Daphne Barrington is the director of "A Journey Through Time". She also wrote and directed "A Journey Through Time 2". She is well-known for her time-based movies.
(Why do I expect this to work? Because the model then sees examples where “She” follows a “A Journey Through Time” in contexts where it’s knowable that “She” refers to Daphne. )
Less confidently, I predict that if you finetuned an even weaker model (e.g. text-ada-001, or a ~100m parameter open-source model, perhaps also finetuning more aggressively than is possible through the OpenAI finetuning API), you would also get a different result, assuming the model was able to learn the non-reversed fact via finetuning at all.
There are two pieces of evidence against this. The influence function results, showing the Reversal Curse for models better than GPT-3, and our results in Experiment 2 for GPT3.5 and GPT-4.
If the training set includes texts of the form “A is B. A is also C”, then you have both orders present (A is B and B is A) and so the Reversal Curse is not applicable.
We trained ada, which is 350M parameters. We trained Llama-1 “aggressively” (e.g. for many epochs and with a hyperparameter sweep). It’s all in the paper.
Ah, my bad. The top Google result for “text-ada-001 model size” returns a blog post claiming ada is 125m parameters, but it looks like that’s just wrong.
Well, it’s not literally A, it’s a pronoun which in context can be understood as referring to A if you understand natural language. Do you think the effect goes away if you finetune on data of the form
Daphne Barrington is / the director of "A Journey Through Time". She
(cutting off the answer as early as “She”)?Anyway, I still think the reversal curse is more about a deficiency in the training process rather than the model itself; even weak models are clearly capable of doing logical deduction given the right setup (e.g. within a prompt), so the question is more like, how good does the training process have to be (and maybe how big does the model have to be) for the model to be reliably capable of doing logical deduction on:
facts that are present in its prompt (pretty easy)
facts that are present in the finetuning data (pretty hard, apparently)
facts that are in the pretraining data (maybe in-between, and maybe also depends on the specifics of the pretraining process?)

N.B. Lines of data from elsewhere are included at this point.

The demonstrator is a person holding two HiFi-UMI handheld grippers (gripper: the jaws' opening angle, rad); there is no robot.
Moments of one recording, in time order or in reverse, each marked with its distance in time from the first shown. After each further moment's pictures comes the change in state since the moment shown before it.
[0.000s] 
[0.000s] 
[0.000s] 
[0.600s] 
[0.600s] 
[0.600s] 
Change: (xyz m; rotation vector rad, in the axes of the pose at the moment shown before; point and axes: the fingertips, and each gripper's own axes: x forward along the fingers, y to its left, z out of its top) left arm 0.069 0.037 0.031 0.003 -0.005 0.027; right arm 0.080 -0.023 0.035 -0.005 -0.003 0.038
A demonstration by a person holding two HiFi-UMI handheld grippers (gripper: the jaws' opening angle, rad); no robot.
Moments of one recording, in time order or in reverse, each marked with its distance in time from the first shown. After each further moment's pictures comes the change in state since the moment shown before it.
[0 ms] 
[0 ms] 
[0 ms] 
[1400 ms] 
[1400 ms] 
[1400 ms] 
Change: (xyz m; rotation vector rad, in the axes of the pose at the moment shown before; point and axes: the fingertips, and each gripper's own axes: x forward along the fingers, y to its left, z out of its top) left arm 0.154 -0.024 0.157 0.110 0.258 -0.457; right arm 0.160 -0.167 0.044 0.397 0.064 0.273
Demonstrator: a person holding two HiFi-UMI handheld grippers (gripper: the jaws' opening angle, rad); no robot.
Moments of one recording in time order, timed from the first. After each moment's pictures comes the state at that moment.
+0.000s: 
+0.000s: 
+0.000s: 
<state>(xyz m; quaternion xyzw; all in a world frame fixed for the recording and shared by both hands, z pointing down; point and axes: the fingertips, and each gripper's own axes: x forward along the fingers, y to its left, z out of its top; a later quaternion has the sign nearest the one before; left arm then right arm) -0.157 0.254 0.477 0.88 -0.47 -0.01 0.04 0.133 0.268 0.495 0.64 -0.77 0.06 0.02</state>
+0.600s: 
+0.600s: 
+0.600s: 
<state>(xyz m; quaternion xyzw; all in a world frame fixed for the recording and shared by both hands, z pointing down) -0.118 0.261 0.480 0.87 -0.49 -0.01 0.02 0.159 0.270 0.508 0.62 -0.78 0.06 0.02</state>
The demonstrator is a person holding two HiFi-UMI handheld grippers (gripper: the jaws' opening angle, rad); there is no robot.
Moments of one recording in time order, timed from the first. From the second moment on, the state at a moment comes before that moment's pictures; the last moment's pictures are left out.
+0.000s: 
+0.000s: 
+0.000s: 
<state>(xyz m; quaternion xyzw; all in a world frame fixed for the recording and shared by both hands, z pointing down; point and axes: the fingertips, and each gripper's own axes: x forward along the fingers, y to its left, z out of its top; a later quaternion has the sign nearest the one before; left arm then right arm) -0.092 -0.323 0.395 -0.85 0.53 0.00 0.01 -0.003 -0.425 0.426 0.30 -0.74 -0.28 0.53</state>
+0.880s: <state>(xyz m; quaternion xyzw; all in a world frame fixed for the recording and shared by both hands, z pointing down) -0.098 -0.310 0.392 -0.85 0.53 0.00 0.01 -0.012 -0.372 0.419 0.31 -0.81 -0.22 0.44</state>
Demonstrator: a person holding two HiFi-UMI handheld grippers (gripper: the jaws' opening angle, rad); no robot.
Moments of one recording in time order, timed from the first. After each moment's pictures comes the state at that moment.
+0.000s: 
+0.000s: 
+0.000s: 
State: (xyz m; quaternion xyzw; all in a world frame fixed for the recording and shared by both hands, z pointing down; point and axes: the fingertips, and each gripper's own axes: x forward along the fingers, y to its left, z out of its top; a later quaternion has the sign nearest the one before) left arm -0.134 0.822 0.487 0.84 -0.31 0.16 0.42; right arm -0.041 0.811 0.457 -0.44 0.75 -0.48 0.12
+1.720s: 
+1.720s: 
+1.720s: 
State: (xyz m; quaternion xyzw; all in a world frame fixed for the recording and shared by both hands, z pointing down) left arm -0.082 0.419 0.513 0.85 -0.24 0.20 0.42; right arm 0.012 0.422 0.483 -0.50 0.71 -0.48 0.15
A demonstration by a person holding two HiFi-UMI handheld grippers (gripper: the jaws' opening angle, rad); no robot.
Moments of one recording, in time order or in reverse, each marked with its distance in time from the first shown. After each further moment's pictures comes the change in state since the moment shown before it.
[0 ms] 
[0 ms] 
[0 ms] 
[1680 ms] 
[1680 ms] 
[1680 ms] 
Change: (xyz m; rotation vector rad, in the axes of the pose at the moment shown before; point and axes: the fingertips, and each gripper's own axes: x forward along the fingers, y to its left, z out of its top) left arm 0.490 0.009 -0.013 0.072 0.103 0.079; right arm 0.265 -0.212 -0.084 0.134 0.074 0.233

e.g. What happens if you train on the word-wise reversal of all your data? Literally add
{The word-wise reversal of the previous text is: ' '.join(reversed(training_doc.split(' ')))}
to all your pretraining data, and then train the model on the (twice as large, very redundant) dataset.Even if something simple like that doesn’t actually make the reversal curse go away, I expect that there is some training process, not too much more sophisticated that current pretraining processes, which does work when applied to current models, or at least to current model architectures (perhaps scaled up a bit).
Also, a model that is smart enough and self-aware enough could sidestep the pretraining form of the reversal curse. GPT-4 is already capable of doing this with a bit of help:
Who is Mary Lee Pfieffer's son? If you don't know, list out some famous celebrities and their mothers' names to see if you can discover the answer within yourself.
Usually causes GPT-4 to get the right answer pretty quickly.
https://chat.openai.com/share/a0af0a58-5ec3-408b-86a7-7a9aa82d3c9d
https://chat.openai.com/share/145cd3e7-2a91-4c6c-8831-f3f2935316ee
A more capable model could probably learn to do this itself, without the “famous celebrities” hint from the user.